WORK TO COMPLETE:
Every record gets copied exactly, and no picture goes with it.

* * * *

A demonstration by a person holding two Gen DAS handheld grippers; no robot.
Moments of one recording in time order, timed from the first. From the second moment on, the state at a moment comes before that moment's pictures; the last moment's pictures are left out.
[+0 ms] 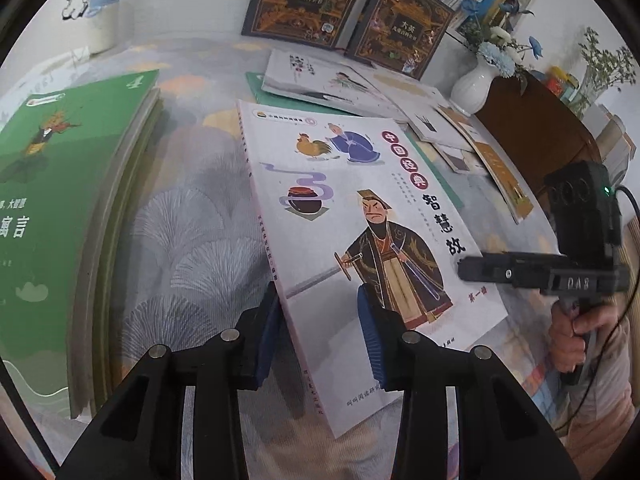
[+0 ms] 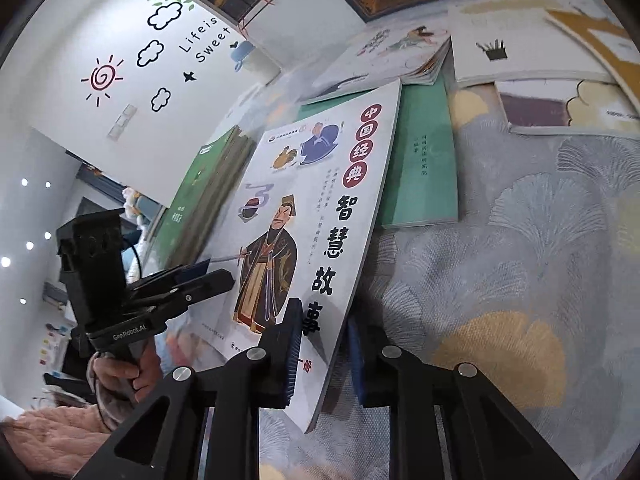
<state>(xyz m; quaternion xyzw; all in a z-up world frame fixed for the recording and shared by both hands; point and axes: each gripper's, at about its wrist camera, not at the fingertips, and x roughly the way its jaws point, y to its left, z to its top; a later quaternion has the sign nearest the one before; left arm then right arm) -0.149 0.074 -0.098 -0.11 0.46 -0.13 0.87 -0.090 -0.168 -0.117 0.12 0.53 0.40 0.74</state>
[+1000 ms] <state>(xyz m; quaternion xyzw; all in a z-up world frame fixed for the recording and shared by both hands) -0.157 0.106 -0.034 -0.13 0.41 -0.13 0.89 -0.165 -0.106 -0.022 0.01 0.41 0.35 0.84</state>
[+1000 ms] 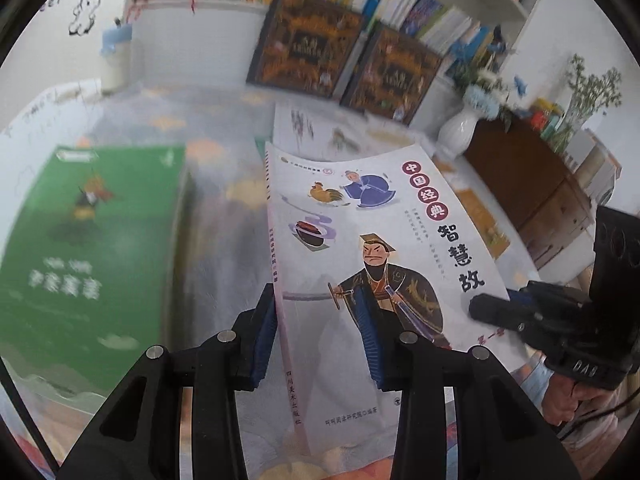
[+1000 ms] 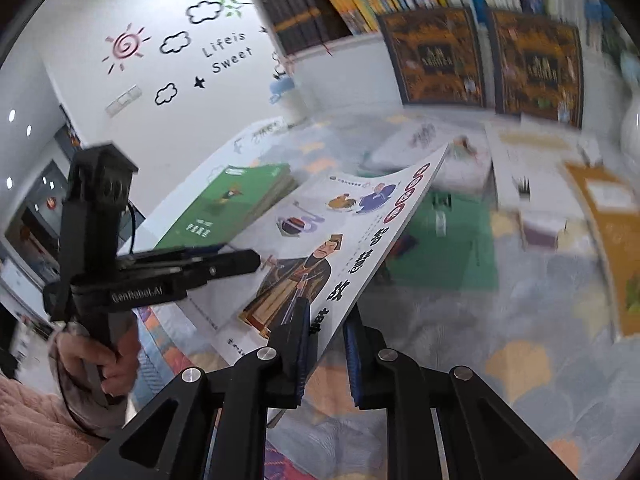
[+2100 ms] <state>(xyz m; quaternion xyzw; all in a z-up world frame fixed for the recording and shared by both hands) -0.167 0.296 -0.040 -0.20 0.36 0.05 0.91 -0.127 0.098 -0.055 0.04 0.42 0.46 0.78</state>
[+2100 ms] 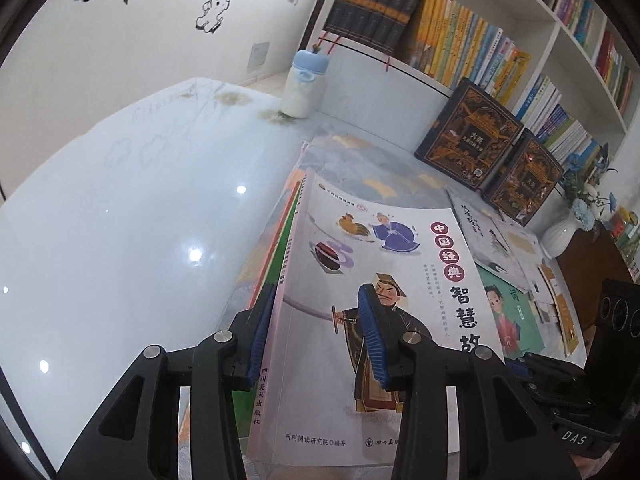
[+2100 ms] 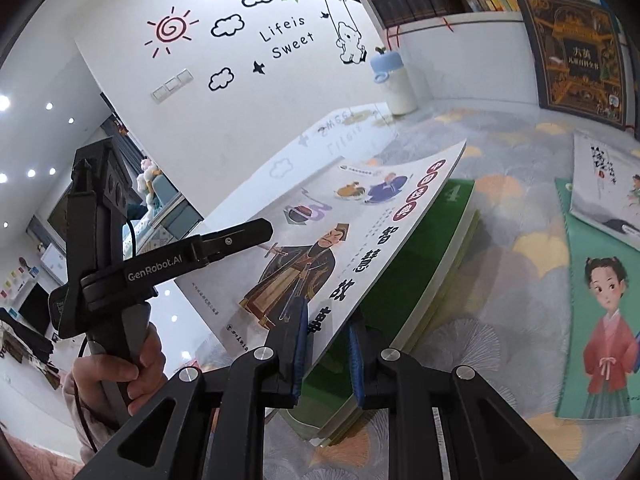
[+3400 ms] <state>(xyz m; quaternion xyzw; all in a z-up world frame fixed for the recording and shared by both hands) -0.136 0.233 -0.006 -0.13 0.37 0.07 0.92 -0.100 0.037 -0.037 0.05 0.44 0.41 0.80</state>
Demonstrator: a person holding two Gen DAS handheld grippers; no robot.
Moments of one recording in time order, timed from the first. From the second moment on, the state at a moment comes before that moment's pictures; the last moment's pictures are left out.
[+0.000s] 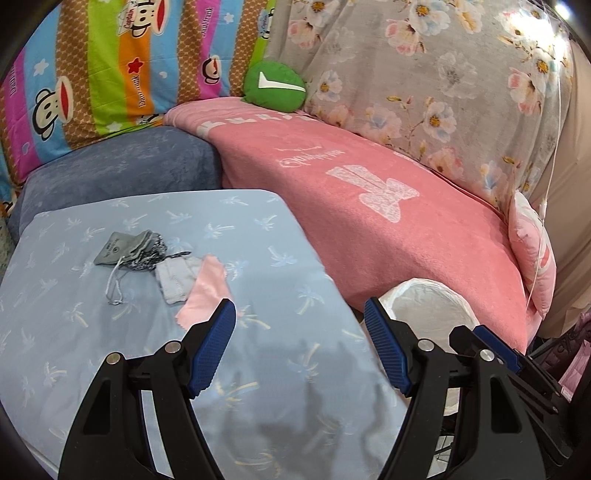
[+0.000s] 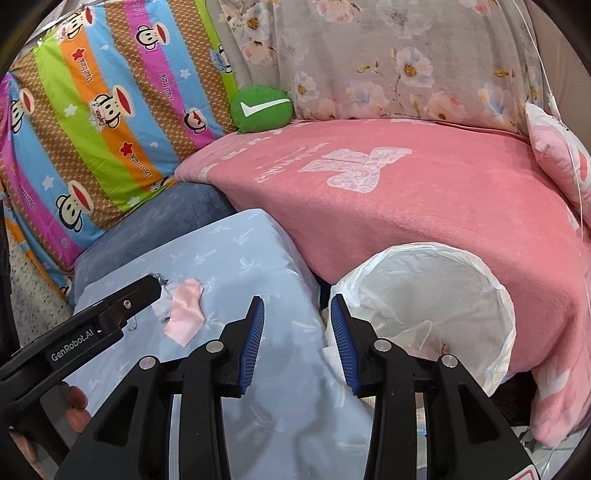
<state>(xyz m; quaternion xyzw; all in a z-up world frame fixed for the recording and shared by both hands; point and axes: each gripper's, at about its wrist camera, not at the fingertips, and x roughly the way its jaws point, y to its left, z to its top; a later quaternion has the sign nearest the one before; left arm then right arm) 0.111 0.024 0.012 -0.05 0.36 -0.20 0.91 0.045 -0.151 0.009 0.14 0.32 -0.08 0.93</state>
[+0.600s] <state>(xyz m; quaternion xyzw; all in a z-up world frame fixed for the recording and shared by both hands) 0.142 0.120 -0.020 -0.08 0.38 -0.11 0.91 0.101 -0.060 -0.008 0.09 0.36 -0.02 0.93</state>
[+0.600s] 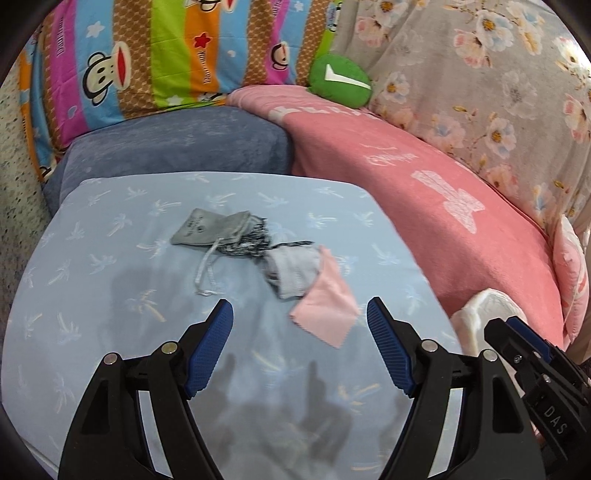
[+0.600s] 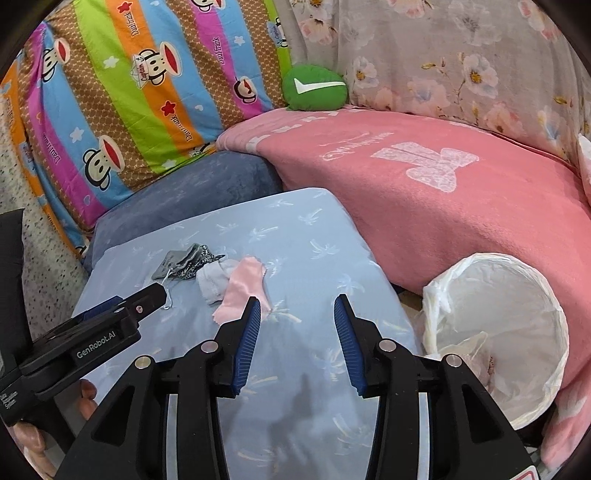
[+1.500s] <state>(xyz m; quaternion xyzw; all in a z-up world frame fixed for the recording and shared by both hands) 0.262 0.163 -0.076 -0.07 0.42 -0.07 0.90 0.225 -0.005 -0.093 0.08 0.43 0.01 0.90</state>
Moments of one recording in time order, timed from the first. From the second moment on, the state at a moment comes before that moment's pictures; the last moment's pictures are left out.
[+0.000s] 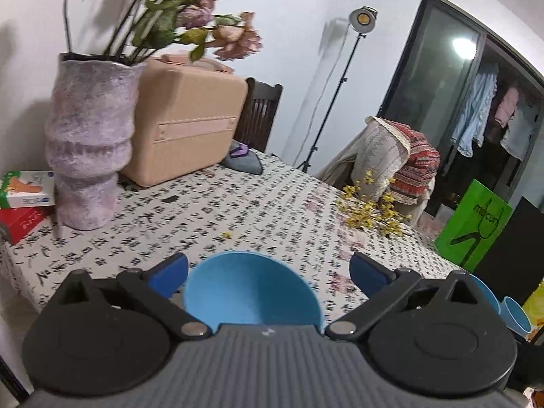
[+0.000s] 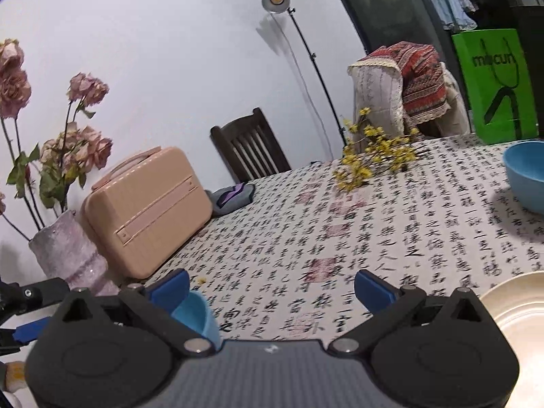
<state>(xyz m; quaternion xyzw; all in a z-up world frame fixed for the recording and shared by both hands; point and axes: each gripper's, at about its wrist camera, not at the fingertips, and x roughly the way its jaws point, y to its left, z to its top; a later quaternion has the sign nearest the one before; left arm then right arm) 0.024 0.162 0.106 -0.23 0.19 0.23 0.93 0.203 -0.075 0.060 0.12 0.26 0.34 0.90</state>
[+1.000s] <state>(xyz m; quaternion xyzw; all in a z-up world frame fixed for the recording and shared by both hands) 0.165 0.041 0.116 -0.20 0.22 0.12 0.95 0.303 -0.231 0.071 0.17 0.23 0.26 0.92</state>
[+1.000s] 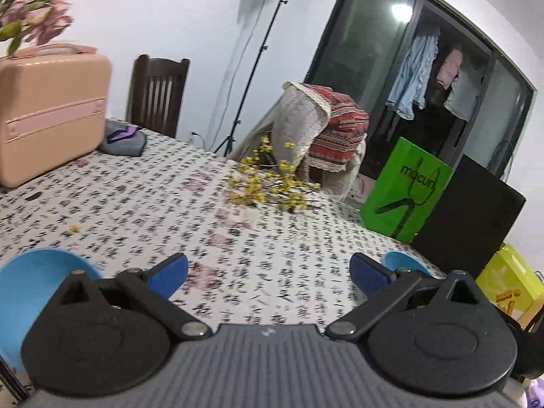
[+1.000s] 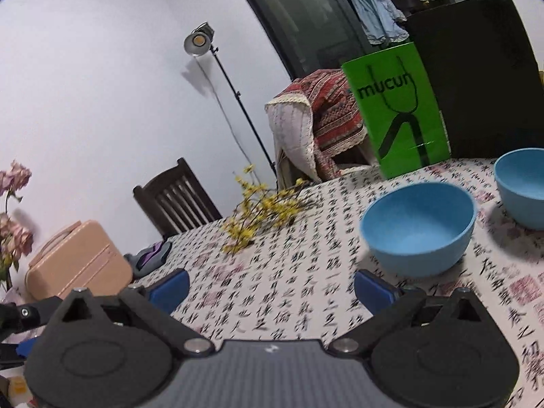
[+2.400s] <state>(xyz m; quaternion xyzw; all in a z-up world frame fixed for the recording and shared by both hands) 0.186 0.003 0.096 -0.20 0.25 0.01 0.95 0.254 -0.290 0.072 0.17 0.21 0.13 0.95</state>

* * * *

COMPLETED EXERCISE:
A demonstration by a person holding two Gen DAS handheld grippers; no robot.
Moments of one recording in time order, timed from the first. From the second moment on, the state at a moment comes before that moment's pictures; the last moment's pictures are left out.
[+0 ms] 
[+0 ms] 
<state>(xyz m; quaternion xyzw; all in a z-up world frame fixed for the recording and shared by both hands; point and axes: each gripper's, at about its wrist camera, not at the fingertips, and x roughly the way its jaws point, y to its left, z to its top; a later quaternion has the sign nearest the one before; left arm then right arm) -0.149 0.074 -0.098 -0.11 0.46 -0.13 0.87 -0.090 -0.168 -0.117 0.12 0.53 0.40 0.74</state>
[+1000 ms] <state>(xyz m; quaternion xyzw; all in a z-up world frame fixed for the recording and shared by both hands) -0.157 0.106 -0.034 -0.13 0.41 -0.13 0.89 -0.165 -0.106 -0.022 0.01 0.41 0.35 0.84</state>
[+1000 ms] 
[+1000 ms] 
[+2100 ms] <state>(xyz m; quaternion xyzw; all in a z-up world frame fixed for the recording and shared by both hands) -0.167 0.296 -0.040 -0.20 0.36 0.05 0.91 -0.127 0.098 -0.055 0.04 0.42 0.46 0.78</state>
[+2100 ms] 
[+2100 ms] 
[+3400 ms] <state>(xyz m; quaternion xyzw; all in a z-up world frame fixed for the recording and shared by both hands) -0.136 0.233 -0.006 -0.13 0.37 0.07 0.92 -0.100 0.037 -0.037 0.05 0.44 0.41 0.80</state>
Demonstrator: a person holding two Gen DAS handheld grippers; no robot.
Moments of one recording in time order, timed from the first. From the second moment on, the state at a moment comes before that moment's pictures; the last moment's pictures are left out.
[+0.000s] 
[+0.000s] 
<state>(xyz m; quaternion xyzw; all in a z-up world frame fixed for the recording and shared by both hands; point and axes: each gripper's, at about its wrist camera, not at the fingertips, and x roughly the way its jaws point, y to its left, z to its top; a later quaternion has the sign nearest the one before; left arm then right arm) 0.111 0.024 0.012 -0.05 0.36 -0.20 0.91 0.045 -0.151 0.009 0.14 0.32 -0.08 0.93</state>
[+0.600s] <state>(xyz m; quaternion xyzw; all in a z-up world frame fixed for the recording and shared by both hands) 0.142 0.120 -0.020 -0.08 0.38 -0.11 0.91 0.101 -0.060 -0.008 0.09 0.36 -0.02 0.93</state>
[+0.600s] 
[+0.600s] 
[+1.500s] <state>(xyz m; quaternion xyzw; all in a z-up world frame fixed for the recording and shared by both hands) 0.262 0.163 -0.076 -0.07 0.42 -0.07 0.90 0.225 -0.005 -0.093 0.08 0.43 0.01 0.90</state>
Moments of one recording in time order, timed from the first. From the second moment on, the state at a moment comes before that moment's pictures; the last moment's pictures are left out.
[+0.000s] 
[+0.000s] 
<state>(xyz m; quaternion xyzw; all in a z-up world frame fixed for the recording and shared by both hands; point and axes: each gripper's, at about its wrist camera, not at the fingertips, and x roughly the way its jaws point, y to its left, z to its top; a later quaternion has the sign nearest the one before; left arm then right arm) 0.024 0.162 0.106 -0.23 0.19 0.23 0.93 0.203 -0.075 0.060 0.12 0.26 0.34 0.90</state>
[+1.000s] <state>(xyz m; quaternion xyzw; all in a z-up world frame fixed for the recording and shared by both hands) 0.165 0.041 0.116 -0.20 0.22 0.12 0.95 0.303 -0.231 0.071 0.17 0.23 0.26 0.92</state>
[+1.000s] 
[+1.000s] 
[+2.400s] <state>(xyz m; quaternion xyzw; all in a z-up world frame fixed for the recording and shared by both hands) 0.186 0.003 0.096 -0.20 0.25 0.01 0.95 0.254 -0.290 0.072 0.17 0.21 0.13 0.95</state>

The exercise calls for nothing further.